== Assignment ==
Return exactly the listing's lines, from its first line to the line holding "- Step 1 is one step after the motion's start", ends included.

* * *

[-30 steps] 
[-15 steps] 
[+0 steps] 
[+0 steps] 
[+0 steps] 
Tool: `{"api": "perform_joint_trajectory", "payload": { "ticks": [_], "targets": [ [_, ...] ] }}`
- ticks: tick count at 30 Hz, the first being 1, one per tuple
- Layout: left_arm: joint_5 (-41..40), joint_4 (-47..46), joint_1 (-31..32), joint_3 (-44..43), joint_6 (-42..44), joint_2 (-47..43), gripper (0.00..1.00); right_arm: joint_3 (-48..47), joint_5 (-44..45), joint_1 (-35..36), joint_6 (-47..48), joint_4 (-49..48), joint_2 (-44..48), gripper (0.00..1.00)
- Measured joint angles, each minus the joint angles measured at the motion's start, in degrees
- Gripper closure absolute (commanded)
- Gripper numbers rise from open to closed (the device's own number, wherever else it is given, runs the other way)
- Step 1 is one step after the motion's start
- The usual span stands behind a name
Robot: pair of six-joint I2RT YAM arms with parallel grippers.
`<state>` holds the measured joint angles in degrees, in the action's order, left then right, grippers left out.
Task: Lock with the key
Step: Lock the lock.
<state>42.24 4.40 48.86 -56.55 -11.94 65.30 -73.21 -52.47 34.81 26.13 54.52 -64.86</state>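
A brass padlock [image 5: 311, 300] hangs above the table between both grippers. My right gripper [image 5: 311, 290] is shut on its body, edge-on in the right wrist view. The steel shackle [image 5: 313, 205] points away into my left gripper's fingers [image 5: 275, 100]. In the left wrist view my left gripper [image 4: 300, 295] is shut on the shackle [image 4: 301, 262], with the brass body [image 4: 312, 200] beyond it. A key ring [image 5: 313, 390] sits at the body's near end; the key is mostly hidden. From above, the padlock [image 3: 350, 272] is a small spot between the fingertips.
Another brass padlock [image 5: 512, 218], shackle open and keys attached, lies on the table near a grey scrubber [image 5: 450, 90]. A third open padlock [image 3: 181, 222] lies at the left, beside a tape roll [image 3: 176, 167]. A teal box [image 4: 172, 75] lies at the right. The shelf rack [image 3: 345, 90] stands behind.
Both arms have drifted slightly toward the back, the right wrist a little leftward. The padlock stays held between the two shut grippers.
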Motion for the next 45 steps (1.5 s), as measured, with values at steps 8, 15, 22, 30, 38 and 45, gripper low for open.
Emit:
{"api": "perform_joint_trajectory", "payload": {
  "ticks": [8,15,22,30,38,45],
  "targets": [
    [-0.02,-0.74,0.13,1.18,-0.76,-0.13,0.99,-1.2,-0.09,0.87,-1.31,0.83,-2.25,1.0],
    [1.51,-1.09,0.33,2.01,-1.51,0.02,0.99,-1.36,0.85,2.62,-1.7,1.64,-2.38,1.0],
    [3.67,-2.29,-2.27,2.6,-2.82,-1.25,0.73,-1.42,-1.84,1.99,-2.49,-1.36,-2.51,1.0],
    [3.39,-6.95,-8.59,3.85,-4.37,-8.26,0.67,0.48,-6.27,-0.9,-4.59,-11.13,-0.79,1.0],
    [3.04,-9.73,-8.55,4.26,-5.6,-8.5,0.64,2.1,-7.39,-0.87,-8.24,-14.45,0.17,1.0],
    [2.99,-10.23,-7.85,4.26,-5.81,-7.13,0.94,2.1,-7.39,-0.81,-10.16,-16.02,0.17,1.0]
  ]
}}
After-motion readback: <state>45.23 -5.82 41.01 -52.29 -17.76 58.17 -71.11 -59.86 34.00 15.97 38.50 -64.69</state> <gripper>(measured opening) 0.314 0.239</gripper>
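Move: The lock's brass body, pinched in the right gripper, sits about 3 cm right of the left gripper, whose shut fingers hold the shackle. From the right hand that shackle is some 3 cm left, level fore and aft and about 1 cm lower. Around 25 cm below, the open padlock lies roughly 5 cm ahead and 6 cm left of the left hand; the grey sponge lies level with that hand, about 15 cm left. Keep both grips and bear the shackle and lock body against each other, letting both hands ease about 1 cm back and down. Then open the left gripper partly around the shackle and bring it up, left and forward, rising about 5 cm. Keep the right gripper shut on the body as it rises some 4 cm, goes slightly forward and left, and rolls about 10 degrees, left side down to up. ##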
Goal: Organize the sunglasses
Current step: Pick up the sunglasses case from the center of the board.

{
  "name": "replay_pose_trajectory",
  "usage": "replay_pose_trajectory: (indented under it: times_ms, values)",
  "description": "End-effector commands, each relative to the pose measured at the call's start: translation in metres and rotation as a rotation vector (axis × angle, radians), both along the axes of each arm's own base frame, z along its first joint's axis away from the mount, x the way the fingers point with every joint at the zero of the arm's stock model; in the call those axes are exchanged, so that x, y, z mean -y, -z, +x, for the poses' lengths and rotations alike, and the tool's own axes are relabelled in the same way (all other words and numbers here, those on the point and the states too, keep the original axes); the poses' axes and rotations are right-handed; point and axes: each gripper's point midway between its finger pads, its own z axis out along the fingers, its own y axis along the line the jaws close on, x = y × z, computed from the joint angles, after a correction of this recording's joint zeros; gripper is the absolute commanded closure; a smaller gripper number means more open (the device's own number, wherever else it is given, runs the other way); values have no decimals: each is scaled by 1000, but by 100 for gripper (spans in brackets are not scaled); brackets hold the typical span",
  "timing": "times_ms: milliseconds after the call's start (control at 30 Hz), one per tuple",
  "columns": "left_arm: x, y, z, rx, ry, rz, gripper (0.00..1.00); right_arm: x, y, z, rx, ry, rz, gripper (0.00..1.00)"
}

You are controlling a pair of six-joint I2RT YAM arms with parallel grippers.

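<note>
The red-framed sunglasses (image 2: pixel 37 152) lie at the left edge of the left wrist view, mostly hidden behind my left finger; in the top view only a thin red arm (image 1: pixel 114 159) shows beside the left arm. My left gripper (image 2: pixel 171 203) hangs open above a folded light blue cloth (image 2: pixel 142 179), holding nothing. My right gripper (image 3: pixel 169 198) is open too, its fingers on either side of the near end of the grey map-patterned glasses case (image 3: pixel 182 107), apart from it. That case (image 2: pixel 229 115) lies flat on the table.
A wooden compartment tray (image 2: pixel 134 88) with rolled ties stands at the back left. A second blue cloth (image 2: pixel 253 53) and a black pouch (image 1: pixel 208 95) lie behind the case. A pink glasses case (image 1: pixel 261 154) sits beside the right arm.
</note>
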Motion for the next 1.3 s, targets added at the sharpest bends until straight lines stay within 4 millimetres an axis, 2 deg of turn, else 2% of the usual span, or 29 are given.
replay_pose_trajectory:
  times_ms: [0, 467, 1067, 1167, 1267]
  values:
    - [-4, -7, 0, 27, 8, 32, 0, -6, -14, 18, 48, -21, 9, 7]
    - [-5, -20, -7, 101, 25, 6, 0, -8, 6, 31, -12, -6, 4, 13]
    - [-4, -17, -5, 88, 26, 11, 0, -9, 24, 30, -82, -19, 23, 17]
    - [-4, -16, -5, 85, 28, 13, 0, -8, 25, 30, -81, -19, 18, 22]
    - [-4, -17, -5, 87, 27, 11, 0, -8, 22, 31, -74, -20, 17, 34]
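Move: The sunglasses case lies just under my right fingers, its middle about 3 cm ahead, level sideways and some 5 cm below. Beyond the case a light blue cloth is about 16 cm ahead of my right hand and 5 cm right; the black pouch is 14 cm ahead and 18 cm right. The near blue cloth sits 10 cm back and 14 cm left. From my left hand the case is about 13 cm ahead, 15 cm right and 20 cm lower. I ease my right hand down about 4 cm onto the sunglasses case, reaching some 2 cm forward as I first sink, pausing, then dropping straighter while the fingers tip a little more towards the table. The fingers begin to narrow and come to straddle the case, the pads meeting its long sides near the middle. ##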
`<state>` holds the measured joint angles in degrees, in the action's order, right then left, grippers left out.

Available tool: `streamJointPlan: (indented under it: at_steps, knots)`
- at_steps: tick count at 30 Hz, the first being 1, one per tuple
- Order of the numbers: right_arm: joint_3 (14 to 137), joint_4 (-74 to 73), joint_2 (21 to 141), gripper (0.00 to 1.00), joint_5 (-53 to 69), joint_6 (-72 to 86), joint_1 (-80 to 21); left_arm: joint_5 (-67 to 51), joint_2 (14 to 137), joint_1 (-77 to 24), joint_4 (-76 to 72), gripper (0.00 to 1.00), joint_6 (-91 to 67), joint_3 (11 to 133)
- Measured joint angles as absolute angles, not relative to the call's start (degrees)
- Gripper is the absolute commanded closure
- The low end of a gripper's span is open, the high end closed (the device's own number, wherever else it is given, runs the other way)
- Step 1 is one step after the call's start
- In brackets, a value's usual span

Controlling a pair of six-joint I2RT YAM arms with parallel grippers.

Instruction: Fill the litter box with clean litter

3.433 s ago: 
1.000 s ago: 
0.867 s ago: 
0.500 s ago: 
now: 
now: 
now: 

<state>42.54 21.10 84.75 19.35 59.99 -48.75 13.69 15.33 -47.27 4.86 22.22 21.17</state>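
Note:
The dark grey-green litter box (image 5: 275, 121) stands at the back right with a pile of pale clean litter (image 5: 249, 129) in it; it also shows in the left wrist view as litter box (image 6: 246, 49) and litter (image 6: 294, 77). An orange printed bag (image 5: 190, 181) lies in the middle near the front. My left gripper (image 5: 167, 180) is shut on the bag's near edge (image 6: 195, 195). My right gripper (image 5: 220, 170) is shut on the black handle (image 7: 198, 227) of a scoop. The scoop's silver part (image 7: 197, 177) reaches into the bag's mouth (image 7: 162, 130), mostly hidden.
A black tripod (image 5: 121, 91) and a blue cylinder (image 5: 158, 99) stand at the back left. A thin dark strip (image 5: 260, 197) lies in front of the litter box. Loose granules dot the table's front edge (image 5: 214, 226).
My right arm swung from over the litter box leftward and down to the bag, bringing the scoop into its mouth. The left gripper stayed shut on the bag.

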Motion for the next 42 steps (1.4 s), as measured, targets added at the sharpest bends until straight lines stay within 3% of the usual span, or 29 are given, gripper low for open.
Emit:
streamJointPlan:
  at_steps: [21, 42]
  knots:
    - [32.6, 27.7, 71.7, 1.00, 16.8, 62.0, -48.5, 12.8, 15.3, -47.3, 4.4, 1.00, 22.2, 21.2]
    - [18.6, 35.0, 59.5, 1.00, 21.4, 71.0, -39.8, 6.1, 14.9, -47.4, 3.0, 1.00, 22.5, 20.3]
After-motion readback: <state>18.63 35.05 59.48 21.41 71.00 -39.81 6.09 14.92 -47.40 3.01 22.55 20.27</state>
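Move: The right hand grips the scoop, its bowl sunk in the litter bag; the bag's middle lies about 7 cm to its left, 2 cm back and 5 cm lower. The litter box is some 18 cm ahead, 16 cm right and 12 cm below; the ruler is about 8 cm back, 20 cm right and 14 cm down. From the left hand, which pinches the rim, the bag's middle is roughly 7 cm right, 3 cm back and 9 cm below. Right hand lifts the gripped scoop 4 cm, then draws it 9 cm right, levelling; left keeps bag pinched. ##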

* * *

== Result of this task ==
[-30 steps] 
[-15 steps] 
[+0 steps] 
[+0 steps] 
[+0 steps] 
Tool: `{"api": "perform_joint_trajectory", "payload": { "ticks": [_], "targets": [ [_, ...] ] }}`
- ticks: tick count at 30 Hz, the first being 1, one per tuple
- Layout: left_arm: joint_5 (-41..40), joint_4 (-47..46), joint_1 (-31..32), joint_3 (-44..43), joint_6 (-42..44), joint_2 (-47..43), gripper (0.00..1.00); right_arm: joint_3 (-48..47), joint_5 (-44..45), joint_1 (-35..36), joint_6 (-47..48), joint_4 (-49..48), joint_2 (-44..48), gripper (0.00..1.00)
- Measured joint angles, each minus the joint angles measured at the motion's start, in degrees
- Gripper closure absolute (commanded)
- Gripper numbers rise from open to closed (the device's own number, wherever else it is given, runs the other way)
- Step 1 is one step after the motion's start

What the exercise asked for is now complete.